Nach Wiederanpfiff starteten beide Teams gemächlich ins Spiel, überlegen waren aber weiterhin die Gäste aus Köln. So kam es etwas überraschend daher, dass Papadopoulos per Volley die erste gute Gelegenheit im zweiten Abschnitt gehörte (55.). Köln, angetrieben von Kapitän Wunderlich, blieb jedoch gut im Spiel. Nach etwas mehr als einer Stunde hätte Seaton dann auf 1:0 stellen können, scheiterte aber am glänzend aufgelegten Keeper Müller (63.), der Chemie bereits gegen Uerdingen den 1:0-Sieg festgehalten hatte.

Nach dieser Chance wendete sich das Blatt aber. Halle wurde stärker, kam durch Guttau zum ersten Hochkaräter in Durchgang zwei (67.). Wenig später fiel dann das Tor durch Boyd, das den Spielverlauf auf den Kopf stellte: Der US-Amerikaner hatte in der Mitte zu viel Zeit und Platz und schob locker in den Winkel ein (69.).

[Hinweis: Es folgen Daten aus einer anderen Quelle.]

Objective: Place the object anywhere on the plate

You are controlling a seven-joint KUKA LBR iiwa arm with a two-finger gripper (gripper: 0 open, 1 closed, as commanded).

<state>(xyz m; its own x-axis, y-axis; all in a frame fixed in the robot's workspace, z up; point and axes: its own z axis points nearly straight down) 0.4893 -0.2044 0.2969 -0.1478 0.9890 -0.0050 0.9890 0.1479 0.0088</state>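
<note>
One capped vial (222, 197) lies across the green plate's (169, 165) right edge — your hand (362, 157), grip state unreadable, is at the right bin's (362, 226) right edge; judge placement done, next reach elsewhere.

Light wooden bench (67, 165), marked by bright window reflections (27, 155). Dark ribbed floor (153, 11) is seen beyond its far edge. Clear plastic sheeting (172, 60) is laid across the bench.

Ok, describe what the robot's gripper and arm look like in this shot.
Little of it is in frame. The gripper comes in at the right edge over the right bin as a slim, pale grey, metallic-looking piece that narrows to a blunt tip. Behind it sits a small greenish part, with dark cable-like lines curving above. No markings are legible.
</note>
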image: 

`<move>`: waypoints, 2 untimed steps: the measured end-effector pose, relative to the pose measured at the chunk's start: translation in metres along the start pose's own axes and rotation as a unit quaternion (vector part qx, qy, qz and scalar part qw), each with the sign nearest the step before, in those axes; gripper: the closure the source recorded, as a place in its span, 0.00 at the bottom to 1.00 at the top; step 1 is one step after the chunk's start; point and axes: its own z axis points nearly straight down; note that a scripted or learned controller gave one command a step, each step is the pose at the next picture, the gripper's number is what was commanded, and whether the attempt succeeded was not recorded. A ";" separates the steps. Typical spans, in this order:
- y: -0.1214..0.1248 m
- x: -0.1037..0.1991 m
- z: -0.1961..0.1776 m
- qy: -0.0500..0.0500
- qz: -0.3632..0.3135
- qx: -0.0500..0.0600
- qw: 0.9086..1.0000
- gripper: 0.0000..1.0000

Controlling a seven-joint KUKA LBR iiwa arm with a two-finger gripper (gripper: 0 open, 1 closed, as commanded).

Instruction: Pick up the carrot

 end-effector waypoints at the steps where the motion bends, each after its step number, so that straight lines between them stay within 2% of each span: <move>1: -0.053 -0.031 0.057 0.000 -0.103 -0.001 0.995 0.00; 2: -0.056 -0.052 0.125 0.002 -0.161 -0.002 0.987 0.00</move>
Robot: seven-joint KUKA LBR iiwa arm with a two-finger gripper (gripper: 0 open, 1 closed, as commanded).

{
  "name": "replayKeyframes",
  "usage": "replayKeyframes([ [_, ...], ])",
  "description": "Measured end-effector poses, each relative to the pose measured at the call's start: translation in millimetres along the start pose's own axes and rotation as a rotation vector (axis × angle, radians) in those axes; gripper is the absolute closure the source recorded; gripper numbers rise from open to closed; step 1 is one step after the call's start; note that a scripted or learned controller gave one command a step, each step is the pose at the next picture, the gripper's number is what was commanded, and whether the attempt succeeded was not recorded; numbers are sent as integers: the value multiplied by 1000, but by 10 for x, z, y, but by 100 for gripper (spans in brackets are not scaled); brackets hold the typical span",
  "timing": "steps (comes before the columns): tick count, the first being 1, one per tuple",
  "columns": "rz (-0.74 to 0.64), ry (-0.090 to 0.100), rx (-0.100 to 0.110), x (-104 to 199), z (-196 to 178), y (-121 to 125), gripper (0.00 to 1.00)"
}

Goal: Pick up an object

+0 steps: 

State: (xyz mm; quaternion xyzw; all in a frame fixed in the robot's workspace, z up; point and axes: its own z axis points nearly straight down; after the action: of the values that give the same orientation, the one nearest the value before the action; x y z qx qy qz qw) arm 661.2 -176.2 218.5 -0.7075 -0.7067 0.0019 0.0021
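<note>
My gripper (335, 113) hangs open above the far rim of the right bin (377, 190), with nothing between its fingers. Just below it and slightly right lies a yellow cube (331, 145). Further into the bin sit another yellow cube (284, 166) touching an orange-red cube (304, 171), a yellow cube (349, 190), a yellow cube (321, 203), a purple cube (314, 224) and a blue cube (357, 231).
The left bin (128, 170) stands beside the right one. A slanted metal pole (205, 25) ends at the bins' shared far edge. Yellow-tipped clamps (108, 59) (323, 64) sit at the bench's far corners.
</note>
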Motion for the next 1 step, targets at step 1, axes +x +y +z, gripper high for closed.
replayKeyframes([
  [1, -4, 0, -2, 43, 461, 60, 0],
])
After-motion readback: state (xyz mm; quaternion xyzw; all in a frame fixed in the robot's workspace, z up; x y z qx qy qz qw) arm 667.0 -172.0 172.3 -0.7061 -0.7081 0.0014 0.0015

Die folgenden Minuten gehörten Chemie, Köln schien geschockt vom Gegentreffer. Lediglich Seaton kam aus aussichtsreicher Position zum Kopfball, schloss aber ungefährlich ab (76.). Der Angreifer der Gäste wurde wenig später dann zur tragischen Figur: Nach Ecke von Lindenhahn klärte er in Torwartmanier (81.), weswegen Boyd per Strafstoß auf 2:0 erhöhte (82.) – die Entscheidung. Boyd hätte sogar noch den Hattrick schnüren können, scheiterte aber in der Nachspielzeit (90.+2).

Am Ende fuhr der HFC den zweiten Sieg in Serie ein, Boyd beendete seine drei Spiele andauernde Torflaute.